Is there an Entropy difference between a cold and hot body

[Chestermiller]

Really? You can get all that from just the two initial temperatures? It makes no difference what the substances are, what their mass is, or what the final temperature is?

Of course you have to specify the masses and heat capacities of the two bodies. I think you must already have known that.

 

[Herman Trivilino]

Of course you have to specify the masses and heat capacities of the two bodies. I think you must already have known that.

Of course I did, which is why I said that without that information you wouldn't have enough information. But you claimed I was wrong when I did that!

 

[Chestermiller]

Ah so you mean an isochor and isotherm and do this continuously until the cold body reaches the final temperature?

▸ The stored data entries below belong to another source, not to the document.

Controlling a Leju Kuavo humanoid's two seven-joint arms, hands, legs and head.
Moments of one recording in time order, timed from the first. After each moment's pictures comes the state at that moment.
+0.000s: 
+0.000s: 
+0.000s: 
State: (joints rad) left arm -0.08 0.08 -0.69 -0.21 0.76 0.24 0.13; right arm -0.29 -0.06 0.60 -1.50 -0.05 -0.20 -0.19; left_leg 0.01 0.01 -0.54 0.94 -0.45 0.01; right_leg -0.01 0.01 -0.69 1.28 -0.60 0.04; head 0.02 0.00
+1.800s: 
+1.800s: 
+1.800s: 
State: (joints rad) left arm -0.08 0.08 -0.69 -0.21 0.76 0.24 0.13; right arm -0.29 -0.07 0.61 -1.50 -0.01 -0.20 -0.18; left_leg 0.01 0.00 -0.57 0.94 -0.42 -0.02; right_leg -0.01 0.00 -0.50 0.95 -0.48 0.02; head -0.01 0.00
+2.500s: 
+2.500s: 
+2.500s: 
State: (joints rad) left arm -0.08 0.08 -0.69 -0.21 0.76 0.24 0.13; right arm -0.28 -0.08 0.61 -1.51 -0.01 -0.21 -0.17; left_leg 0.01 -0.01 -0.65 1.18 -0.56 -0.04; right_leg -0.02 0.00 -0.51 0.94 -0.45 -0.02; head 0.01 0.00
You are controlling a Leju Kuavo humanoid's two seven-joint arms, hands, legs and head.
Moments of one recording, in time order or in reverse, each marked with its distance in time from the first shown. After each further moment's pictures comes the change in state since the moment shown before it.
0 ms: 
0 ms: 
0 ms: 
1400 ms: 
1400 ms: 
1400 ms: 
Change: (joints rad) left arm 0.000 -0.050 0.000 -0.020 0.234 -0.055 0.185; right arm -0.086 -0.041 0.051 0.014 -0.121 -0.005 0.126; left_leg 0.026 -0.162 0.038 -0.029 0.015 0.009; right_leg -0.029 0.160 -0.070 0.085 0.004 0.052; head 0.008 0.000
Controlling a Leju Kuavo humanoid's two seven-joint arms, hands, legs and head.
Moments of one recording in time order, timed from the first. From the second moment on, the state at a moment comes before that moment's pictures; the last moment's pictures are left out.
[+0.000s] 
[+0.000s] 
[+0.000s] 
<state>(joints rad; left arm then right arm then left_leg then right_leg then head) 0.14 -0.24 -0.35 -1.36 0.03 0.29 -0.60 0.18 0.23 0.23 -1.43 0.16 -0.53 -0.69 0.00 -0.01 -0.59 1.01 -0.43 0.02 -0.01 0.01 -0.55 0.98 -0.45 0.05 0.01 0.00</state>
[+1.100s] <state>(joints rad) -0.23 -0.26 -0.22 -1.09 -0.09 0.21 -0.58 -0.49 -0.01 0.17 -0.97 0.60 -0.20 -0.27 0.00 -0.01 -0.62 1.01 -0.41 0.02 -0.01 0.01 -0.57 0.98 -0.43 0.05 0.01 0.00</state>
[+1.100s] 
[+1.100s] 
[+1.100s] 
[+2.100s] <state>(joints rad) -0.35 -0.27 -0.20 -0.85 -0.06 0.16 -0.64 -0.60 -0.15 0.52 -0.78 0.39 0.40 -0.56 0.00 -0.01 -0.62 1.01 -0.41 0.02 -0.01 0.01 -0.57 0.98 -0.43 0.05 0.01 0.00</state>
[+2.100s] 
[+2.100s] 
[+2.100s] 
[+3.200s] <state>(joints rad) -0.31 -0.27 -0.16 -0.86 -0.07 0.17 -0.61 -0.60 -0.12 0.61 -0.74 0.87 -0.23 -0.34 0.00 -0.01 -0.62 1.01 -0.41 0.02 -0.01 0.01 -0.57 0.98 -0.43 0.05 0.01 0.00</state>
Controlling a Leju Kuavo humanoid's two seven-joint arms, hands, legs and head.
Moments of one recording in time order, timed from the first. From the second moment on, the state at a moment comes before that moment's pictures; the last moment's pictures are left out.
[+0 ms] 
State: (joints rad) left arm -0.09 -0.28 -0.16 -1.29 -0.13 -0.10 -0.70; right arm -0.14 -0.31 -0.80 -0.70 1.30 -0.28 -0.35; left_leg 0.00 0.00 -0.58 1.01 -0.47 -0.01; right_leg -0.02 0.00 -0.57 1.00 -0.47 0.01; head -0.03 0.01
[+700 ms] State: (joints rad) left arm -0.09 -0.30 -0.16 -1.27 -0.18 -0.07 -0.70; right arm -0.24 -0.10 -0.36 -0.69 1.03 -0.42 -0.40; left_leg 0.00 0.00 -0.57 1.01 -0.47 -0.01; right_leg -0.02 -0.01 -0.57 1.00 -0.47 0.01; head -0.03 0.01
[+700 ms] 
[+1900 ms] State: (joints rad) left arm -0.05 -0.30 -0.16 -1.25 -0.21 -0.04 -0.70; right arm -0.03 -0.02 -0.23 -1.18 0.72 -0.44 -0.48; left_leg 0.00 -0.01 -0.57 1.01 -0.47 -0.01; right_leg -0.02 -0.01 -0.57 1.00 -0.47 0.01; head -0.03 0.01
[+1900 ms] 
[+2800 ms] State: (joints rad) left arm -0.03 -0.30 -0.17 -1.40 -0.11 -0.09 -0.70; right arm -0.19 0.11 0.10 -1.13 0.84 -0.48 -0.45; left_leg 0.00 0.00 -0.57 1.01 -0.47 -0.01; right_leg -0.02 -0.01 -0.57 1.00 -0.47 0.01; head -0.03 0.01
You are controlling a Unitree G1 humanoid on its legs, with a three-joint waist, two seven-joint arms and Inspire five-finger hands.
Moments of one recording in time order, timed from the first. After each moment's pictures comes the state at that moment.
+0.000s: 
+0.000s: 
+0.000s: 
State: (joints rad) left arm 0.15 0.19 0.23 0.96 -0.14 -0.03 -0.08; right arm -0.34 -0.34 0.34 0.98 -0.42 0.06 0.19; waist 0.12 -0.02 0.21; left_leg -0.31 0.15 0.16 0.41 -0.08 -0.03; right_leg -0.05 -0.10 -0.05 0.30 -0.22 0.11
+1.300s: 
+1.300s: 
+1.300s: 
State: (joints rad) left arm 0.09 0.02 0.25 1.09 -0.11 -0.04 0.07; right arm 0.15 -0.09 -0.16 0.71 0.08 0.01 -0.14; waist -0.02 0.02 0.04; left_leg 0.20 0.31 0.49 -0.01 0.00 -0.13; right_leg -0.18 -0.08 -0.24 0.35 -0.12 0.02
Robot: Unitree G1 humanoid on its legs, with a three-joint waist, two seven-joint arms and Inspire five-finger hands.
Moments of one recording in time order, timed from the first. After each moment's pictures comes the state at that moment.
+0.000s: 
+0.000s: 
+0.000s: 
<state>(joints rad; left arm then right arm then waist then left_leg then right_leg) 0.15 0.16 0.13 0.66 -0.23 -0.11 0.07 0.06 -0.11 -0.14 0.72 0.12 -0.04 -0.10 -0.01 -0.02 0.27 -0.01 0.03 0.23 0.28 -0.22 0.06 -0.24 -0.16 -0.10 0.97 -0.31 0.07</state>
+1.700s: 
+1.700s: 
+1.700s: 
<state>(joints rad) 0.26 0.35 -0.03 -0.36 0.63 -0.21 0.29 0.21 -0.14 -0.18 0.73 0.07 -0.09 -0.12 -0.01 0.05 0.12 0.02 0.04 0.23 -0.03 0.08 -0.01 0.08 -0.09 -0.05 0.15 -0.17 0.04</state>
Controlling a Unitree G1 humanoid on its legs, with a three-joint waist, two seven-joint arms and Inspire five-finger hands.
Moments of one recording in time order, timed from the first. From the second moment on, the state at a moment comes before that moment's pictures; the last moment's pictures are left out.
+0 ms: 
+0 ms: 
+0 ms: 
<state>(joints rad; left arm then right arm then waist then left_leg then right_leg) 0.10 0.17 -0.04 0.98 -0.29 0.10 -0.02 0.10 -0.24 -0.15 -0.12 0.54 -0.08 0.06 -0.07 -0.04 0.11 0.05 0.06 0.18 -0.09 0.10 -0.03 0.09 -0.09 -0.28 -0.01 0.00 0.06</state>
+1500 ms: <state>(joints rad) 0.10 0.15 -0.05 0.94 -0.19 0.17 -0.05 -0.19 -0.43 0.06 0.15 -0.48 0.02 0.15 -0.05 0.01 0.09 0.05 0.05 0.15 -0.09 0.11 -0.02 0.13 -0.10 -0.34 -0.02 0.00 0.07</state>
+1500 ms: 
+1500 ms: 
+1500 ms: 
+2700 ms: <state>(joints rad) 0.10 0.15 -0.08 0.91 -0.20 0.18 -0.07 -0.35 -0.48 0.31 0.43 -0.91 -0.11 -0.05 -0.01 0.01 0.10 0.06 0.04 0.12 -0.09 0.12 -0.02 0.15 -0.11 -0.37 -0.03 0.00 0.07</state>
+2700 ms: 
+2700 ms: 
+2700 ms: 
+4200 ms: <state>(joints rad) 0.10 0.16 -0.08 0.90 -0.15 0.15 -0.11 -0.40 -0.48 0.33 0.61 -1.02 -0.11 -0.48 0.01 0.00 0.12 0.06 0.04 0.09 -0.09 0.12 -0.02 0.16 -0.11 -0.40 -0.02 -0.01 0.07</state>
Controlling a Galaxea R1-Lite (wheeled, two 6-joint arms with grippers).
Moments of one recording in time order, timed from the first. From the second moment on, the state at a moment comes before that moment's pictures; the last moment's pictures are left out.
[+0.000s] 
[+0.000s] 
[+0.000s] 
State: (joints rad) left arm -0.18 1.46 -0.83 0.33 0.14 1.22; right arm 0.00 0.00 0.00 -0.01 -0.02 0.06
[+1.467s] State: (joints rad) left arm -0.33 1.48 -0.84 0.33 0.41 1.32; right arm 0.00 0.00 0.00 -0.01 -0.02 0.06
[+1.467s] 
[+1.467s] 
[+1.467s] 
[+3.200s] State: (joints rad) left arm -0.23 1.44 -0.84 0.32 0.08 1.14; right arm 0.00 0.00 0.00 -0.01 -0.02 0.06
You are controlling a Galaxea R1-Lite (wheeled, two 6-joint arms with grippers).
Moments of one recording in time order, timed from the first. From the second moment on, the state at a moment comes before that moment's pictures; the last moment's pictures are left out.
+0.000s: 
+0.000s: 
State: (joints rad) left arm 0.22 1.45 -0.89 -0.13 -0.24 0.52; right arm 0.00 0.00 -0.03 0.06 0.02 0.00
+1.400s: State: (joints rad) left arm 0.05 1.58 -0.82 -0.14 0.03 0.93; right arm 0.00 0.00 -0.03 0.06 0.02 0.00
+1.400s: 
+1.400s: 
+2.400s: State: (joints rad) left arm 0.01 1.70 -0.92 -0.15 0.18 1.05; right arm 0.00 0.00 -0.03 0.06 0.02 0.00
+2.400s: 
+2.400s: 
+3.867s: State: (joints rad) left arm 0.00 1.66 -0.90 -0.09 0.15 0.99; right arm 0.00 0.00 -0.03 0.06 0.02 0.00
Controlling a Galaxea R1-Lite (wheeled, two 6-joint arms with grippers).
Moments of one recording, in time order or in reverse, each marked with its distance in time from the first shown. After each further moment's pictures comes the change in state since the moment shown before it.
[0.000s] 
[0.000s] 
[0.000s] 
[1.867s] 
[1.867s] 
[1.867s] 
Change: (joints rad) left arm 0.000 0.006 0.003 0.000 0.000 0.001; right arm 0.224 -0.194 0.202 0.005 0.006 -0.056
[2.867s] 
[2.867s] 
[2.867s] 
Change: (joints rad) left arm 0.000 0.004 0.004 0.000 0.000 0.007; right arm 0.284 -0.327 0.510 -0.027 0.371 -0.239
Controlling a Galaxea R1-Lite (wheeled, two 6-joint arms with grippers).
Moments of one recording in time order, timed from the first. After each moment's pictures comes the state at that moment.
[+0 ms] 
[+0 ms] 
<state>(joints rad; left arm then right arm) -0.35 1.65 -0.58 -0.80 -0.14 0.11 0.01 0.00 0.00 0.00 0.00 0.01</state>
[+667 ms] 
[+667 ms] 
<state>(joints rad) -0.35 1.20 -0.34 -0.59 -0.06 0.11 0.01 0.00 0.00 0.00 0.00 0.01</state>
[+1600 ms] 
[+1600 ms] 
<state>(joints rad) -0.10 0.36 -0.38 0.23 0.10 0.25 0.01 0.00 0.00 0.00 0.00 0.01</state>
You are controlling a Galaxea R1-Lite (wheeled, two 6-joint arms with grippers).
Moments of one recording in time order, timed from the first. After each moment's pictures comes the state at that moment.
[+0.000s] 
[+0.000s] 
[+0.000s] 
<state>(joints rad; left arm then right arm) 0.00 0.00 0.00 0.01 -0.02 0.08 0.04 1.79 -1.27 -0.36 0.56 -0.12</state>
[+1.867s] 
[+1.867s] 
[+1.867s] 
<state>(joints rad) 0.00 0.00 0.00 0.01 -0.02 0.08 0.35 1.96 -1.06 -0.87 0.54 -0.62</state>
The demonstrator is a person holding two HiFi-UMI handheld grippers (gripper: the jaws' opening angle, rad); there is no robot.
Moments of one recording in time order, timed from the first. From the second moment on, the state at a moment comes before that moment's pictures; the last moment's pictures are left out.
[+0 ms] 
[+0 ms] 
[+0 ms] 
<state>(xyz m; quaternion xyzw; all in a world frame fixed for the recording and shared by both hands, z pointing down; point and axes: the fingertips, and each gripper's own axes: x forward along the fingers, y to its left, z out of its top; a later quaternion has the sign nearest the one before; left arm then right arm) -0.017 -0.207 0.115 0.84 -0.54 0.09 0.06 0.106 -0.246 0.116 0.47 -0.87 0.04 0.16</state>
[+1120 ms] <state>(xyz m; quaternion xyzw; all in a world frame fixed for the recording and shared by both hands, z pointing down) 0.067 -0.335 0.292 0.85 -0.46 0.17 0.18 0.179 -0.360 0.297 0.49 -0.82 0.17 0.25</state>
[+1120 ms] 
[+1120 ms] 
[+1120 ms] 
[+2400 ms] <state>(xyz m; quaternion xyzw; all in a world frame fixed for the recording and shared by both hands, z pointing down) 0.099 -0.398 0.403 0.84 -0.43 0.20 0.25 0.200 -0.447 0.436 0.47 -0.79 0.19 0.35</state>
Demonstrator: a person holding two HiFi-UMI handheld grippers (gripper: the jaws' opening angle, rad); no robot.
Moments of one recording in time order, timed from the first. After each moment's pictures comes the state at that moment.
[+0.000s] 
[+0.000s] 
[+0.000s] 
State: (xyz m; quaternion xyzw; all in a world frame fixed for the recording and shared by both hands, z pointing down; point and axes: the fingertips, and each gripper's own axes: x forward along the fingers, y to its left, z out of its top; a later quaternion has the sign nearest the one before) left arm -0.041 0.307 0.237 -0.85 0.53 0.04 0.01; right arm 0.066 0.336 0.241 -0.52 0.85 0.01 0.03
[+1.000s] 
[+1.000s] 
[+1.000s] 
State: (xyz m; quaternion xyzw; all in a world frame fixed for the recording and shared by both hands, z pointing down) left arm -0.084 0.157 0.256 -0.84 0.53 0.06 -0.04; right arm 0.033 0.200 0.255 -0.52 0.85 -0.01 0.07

I can't understand why you feel compelled to place labels on the processes we are dealing with here, such as adiabatic, isochoric, constant temperature, isothermal, etc. Please stop doing this. The reversible process to take either of these bodies from its initial thermodynamic equilibrium state to its final thermodynamic equilibrium state is not isothermal (since the system temperature is changing), and, for an incompressible solid, the term isochoric is redundant.

If you mean that, to get the body from the initial to the final state reversibly, we can put the body into sequential contact with a series of constant temperature reservoirs at slightly different temperatures, running monotonically from the initial temperature to the final temperature, then this is correct. Is that what you meant?

 

[Chestermiller]

Of course I did, which is why I said that without that information you wouldn't have enough information. But you claimed I was wrong when I did that!

I was unable to read your mind. You certainly didn't mention what information, if any, was missing.

 

[Herman Trivilino]

I was unable to read your mind. You certainly didn't mention what information, if any, was missing.

Huhh? Everything, except what is given, is missing.

Here is the OP's question:

If two bodies, who say start with $T_{cold}=T_c$ and $T_{hot}=T_h$ and then they are brought in contact with one another and then after some time they both have the same temperature. What would be the entropy of the entire system?

My response was to state that there is not enough information given to answer that question.

Your response to me was to contradict that, so I followed up with a clarification and now you are agreeing with me.

 

[alantheastronomer]

Where does this equation exactly come from? Why would the internal energy be zero when there is internal energy in the system? The difference in the internal energy is zero but nonetheless there is internal energy.

The internal energy isn't zero; the CHANGE in internal energy is zero!